At night he dreamed of them, changed now, grown apart, the shifting sand-dune arrangement of their bone structure—all gone now their ’50’s and ’60’s tract-house mode—their features left out overnight in a human weather, hair colors changing, styles, growing piecemeal paunches, gestures, asses, the girls moving toward some vague Estelledom while the men grew more like Julius and less like each other. An expanding-universe theory of Finsbergs. The Big Finsberg Bang. In his dream he was like some archaeologist at the Finsberg digs, reconstructing their old mass individualism, only with difficulty putting them together, a painstaking labor. Not something for someone with his hands. All the king’s horsing them. And getting somehow the idea that if he could only shape his franchises in some more coherent way—this occurred to him: that if he could pace the routes from New York to Chicago, from St. Louis to Denver, Omaha to Los Angeles, Fort Worth to Dallas, Boston to Washington, planting the land mines of his franchising in such a way as to coincide with a traveler’s circadian rhythms, his scientifically averaged-out need to pee, eat, rest, distract himself with souvenirs from Stuckey’s and Nickerson Farms or get off the main route for a bit and go to town—all would be well, he would clean up, regain the respect of the boys, the love of the girls, and that respect and love for him would somehow force them back into their old odd single magical manifestations. But it was too hard, a job for a younger man, a healthier. All wouldn’t be well, the Finsberg features would never again collect at the true north of their old selves. There was no way.
All he could do was tack, trim. Sacrifice Evelyn Wood Reading Dynamics and H & R Block for Dunkin’ Donuts. Trading them off like baseball cards. If a depression came, Dunkin’ Donuts would prosper. He felt that. He knew that. That was good business. With what he got for the franchises he dumped, he reinvested heavily in doughnuts and coffee.
Then the price of cream shot sky-high and sugar went through the fucking roof.
3
It was early 1975. The banks had begun to chip away at the prime rate, every two or three weeks bringing down the boiling
point of money, its high tropical fevers, a quarter percentage point here, a half percentage point there. The temp tumbling like a crisis in old-time films. The price-of-money fix was in. The gnomes of Zurich and the Fed had put the brakes on. Gold, legal to own, went begging. Stocks recovered ground in their long Viet/guerrilla/Hundred Years War.
By his recent good husbandry, Ben Flesh had divested himself of many of his investments, adjusting his strange portfolio, his eggs in fewer baskets now than they had been for years. Money in the bank. The Finsbergs protected. A high wall of the respectable around them while his health failed daily, his own energy crisis unresolved, his body still demyelinating a mile a minute.

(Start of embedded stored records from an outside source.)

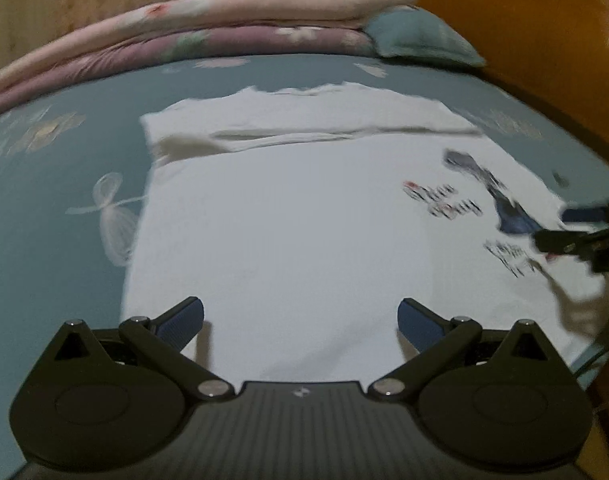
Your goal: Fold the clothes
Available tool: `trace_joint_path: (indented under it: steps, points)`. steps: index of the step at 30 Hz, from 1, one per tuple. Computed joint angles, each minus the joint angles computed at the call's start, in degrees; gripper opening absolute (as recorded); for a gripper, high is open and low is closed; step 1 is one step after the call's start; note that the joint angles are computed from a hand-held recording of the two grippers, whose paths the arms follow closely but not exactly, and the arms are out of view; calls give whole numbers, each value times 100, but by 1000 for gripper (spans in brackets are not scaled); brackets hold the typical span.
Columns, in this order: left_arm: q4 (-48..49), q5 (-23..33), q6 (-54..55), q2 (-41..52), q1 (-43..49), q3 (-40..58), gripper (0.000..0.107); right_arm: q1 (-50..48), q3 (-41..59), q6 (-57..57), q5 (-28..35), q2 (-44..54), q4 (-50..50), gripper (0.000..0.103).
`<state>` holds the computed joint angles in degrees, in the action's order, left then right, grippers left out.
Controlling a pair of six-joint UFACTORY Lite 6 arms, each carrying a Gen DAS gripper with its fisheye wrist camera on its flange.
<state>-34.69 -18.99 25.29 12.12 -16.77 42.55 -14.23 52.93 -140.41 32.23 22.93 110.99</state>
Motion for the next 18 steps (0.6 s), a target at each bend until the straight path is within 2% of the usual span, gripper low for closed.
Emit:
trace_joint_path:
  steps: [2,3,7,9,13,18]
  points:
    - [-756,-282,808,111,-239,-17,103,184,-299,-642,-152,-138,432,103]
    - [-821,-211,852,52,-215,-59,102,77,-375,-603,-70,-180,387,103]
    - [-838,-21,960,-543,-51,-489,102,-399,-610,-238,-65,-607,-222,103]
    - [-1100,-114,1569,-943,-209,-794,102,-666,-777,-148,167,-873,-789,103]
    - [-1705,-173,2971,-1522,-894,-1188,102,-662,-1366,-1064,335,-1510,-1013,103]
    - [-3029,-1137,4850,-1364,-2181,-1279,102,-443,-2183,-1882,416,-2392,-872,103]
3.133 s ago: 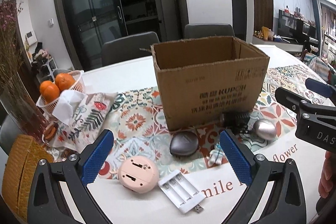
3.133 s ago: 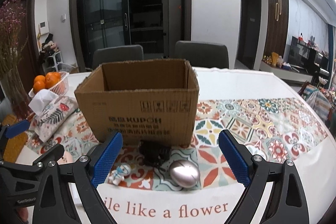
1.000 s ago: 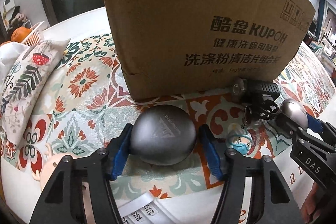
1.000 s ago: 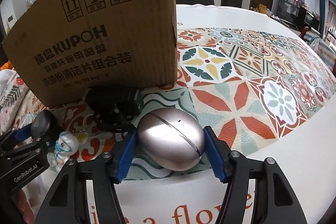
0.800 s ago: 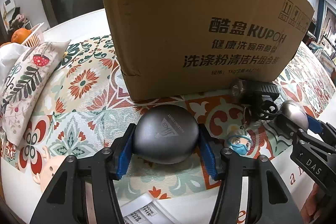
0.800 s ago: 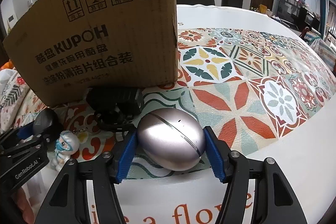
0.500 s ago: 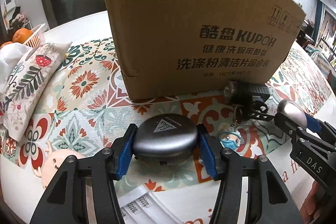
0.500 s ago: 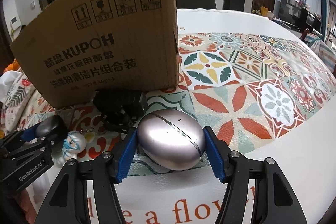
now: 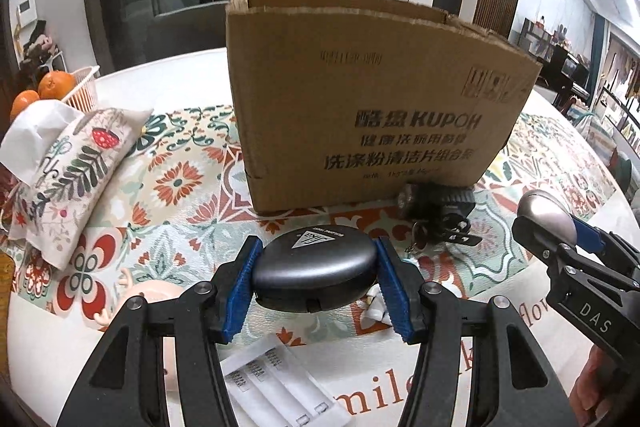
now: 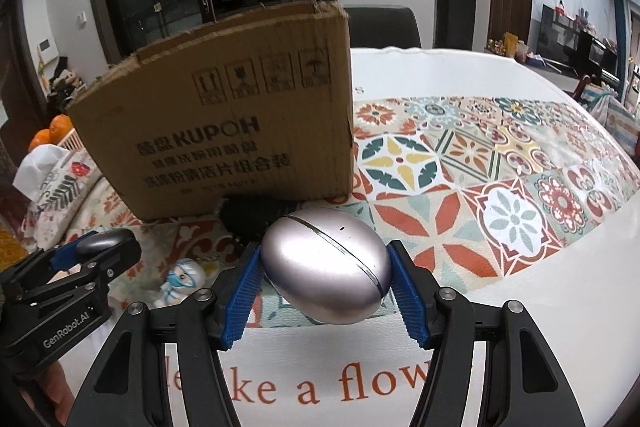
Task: Organize rigid objects
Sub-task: 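Lift the grey device and silver egg and lower both into the box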
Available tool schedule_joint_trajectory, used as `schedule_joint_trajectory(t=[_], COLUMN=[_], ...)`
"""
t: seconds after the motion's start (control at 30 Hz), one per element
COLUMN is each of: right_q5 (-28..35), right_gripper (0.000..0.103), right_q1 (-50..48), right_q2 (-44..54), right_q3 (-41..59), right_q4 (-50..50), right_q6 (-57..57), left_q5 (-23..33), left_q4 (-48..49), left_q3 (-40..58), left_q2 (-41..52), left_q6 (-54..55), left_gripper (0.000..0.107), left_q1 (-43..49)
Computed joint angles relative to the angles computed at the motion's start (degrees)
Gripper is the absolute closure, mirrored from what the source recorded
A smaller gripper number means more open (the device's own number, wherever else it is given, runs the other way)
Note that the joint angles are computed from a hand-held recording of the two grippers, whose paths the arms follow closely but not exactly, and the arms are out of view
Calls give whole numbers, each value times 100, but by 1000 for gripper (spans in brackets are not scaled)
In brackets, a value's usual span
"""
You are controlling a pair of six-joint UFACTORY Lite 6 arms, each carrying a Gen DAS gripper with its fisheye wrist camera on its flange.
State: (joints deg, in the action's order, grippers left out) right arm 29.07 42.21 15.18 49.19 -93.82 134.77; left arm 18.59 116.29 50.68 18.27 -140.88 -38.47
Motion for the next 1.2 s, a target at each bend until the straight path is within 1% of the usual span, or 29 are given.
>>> schedule_joint_trajectory(t=[0.17,0.37,0.6,0.83,1.2], right_q5=[96,206,354,401,287], right_gripper=[40,40,40,40,40], right_q1=[75,175,281,274,88], right_q2=[-222,-509,-846,-1067,-1130], right_q3=[-69,-137,-106,22,352], right_q4=[-3,23,51,-74,-289], right_q6=[-85,-222,-472,-587,-743], left_q5=[46,180,260,246,240], left_q4=[-38,-402,-583,-862,-1276], left_q3=[-139,-258,-335,-177,276], left_q2=[-292,-703,-1130,-1367,-1431], left_q6=[109,481,741,1227,1986], left_gripper=[51,51,51,51,51], left_q1=[29,-90,-132,-86,-21])
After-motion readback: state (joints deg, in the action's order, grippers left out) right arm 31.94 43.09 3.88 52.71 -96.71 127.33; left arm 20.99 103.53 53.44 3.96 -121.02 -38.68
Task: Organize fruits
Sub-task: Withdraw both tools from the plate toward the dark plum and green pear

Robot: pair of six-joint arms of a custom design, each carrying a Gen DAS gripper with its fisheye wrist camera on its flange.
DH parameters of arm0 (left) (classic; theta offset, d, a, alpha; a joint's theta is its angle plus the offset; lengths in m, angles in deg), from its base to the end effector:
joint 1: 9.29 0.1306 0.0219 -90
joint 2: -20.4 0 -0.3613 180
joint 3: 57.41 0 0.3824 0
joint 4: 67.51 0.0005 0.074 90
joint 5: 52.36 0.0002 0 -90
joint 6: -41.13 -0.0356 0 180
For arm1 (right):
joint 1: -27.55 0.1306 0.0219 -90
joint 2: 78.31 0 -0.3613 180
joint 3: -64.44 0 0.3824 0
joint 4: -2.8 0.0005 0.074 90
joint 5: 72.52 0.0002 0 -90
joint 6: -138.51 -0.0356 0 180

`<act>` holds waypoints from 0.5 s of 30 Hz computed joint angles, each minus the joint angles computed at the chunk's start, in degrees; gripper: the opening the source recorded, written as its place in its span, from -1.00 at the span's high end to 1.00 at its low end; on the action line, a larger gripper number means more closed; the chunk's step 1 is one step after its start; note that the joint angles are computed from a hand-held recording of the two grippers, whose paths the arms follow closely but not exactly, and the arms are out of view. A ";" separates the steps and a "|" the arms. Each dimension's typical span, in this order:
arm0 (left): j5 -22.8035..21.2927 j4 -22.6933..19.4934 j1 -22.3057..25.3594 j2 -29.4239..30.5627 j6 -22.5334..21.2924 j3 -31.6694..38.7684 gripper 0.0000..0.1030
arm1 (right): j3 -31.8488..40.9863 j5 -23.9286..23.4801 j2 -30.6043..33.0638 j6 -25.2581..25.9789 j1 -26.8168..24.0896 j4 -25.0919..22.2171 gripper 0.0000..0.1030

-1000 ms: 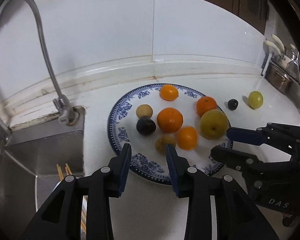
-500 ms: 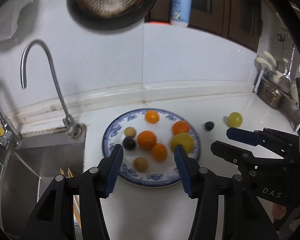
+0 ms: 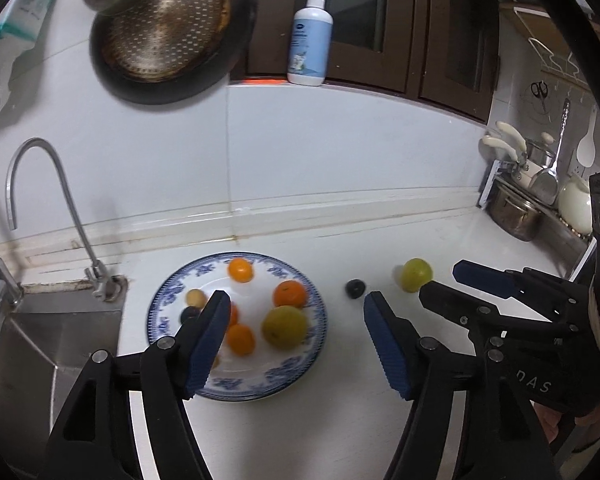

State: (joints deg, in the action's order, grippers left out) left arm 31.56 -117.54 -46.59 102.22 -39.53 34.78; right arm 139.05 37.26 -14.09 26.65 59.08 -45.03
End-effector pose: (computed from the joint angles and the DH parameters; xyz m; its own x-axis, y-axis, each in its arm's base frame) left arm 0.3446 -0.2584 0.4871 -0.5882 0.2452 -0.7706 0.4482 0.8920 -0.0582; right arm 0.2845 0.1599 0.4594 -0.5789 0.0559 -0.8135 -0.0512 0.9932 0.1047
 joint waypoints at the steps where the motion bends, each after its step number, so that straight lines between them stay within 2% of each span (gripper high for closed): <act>1: -0.21 -0.03 -0.42 0.37 0.43 0.35 -0.32 | -0.28 -0.02 -0.53 0.10 -0.56 -0.20 0.05; 4: -1.04 -0.16 -1.99 2.08 1.35 1.82 -0.33 | -0.87 -1.05 -1.63 0.59 -2.89 -0.67 0.04; 7: -1.83 -0.16 -3.18 3.44 2.05 2.78 -0.33 | -1.52 -1.94 -2.60 1.31 -5.12 -1.14 -0.08; 15: -3.22 0.94 -5.81 7.49 3.43 4.87 -0.33 | -3.41 -5.48 -4.43 4.36 -11.30 -1.62 -0.08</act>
State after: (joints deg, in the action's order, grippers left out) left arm 28.33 -116.59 -52.40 109.70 -36.10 39.65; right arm 135.64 31.78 -18.53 31.01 47.77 -46.65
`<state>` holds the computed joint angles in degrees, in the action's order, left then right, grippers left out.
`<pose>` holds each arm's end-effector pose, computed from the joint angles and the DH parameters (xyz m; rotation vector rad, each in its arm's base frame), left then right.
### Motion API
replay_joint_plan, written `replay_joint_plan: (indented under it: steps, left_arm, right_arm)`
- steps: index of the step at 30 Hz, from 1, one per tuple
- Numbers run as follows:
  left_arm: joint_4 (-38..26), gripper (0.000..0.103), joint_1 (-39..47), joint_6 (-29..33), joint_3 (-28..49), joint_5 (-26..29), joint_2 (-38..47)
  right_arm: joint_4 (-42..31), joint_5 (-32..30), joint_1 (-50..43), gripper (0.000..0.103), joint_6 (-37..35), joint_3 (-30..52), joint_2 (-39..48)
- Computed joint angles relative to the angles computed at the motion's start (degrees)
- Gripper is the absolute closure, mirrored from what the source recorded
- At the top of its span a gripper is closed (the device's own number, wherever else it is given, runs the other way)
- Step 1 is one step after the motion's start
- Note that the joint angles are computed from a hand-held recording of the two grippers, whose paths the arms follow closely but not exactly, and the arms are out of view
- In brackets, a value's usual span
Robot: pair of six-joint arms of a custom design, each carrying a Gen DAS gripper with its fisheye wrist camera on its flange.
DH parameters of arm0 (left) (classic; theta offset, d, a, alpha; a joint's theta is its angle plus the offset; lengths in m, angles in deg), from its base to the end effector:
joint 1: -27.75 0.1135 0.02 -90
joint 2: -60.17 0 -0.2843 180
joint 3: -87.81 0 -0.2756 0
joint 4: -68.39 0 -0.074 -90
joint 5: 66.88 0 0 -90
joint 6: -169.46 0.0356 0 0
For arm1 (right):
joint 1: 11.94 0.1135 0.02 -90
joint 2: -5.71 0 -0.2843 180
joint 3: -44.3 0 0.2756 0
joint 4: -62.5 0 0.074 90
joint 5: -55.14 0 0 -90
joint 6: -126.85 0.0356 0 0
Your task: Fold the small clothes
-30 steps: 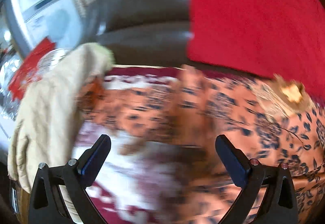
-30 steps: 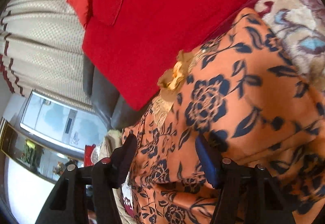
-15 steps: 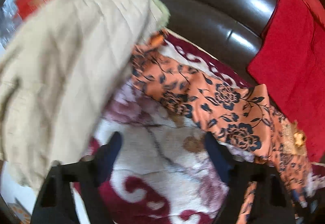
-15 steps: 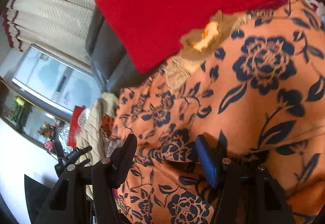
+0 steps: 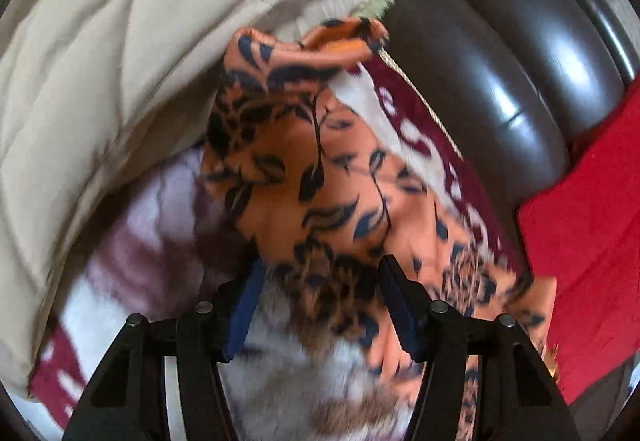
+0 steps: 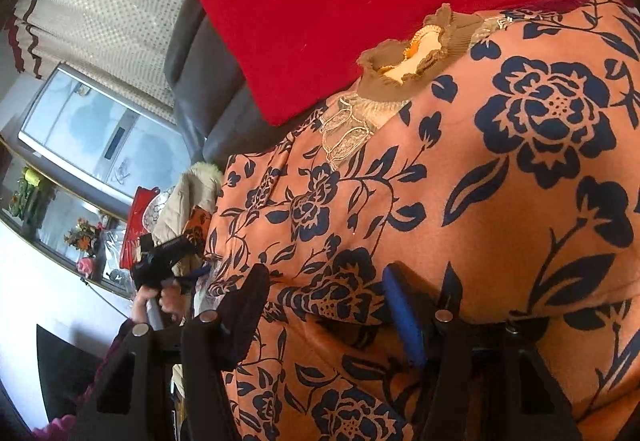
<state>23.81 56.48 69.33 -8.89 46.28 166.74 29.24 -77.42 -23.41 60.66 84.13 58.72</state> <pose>0.3527 0.1774 0.1783 -0.7850 2.5463 -0.4542 0.1874 -0.0135 0.2051 0.3541 2.2887 0.9844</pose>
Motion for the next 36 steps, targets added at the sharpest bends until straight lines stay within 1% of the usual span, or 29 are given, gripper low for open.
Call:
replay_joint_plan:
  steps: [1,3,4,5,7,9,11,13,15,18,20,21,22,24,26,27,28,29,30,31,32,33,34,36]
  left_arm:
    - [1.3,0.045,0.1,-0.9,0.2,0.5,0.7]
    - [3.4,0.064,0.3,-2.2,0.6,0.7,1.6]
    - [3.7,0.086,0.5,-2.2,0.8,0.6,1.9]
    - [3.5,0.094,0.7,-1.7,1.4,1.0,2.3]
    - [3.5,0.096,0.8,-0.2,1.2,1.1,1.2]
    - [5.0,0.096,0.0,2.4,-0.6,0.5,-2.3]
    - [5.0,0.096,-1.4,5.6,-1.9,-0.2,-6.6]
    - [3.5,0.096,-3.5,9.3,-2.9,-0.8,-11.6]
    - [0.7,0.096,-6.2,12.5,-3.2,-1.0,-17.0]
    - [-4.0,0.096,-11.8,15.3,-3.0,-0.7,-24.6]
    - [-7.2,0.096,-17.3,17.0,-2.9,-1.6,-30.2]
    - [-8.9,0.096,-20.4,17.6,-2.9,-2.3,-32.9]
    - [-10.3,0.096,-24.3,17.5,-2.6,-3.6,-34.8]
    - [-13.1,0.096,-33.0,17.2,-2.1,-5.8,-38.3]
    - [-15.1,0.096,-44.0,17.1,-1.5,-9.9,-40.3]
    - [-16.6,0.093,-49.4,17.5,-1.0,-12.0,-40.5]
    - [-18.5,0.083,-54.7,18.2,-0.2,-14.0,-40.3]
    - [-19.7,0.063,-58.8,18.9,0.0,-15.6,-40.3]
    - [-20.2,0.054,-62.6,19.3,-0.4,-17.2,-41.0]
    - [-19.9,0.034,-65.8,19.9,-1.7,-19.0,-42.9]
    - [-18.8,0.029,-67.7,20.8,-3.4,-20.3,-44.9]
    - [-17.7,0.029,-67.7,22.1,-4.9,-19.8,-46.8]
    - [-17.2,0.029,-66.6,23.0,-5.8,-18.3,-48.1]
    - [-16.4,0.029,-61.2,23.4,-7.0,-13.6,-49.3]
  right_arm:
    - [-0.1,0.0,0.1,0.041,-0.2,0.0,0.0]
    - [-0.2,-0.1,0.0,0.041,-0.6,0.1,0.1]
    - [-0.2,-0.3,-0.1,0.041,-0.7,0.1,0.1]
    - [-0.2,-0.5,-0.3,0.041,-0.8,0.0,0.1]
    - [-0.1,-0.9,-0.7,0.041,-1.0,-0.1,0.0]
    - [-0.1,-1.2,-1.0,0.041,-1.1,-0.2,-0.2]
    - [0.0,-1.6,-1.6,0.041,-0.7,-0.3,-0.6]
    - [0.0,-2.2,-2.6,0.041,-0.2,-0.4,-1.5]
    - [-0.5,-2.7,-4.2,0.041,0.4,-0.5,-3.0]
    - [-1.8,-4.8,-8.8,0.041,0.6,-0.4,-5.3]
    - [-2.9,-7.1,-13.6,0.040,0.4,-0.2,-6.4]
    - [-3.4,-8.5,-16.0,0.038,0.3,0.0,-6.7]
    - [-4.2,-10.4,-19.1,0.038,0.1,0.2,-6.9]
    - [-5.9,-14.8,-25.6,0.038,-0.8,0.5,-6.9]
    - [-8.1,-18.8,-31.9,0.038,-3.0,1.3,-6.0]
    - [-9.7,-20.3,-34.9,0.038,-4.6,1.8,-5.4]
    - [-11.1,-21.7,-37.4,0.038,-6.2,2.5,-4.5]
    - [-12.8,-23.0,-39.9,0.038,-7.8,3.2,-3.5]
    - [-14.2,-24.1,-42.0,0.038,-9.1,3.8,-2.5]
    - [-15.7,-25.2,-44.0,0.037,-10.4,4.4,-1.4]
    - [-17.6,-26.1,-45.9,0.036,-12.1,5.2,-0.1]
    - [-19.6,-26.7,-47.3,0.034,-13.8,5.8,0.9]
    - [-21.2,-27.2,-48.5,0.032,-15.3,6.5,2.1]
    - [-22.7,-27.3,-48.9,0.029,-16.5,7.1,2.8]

Like a thaw revealing litter, garbages, horror.
He spoke with two or three Finsbergs daily, pressing them with his new goduncle love, the phone a genuine expense. (He subscribed to a WATS line, got special rates, dialing his coded numbers even at the public phones in gas stations and drugstores.)
Not wanting to nuisance them, as aware as any tentative, cautious, unsure-of-his-ground lover of the thinness of his welcome. So coming at them from another side, not deferent, not submissive. No Lear, no Stella Dallas. Not Père Goriot. Not asking for their healths, giving his.
“My testicles are acting up,” he told Gus-Ira. “They feel weighted. A very peculiar sensory symptom. Annoying. I don’t know how to describe it. It’s as if I had loaded dice for balls. Or like those, you know, Mexican jumping beans.”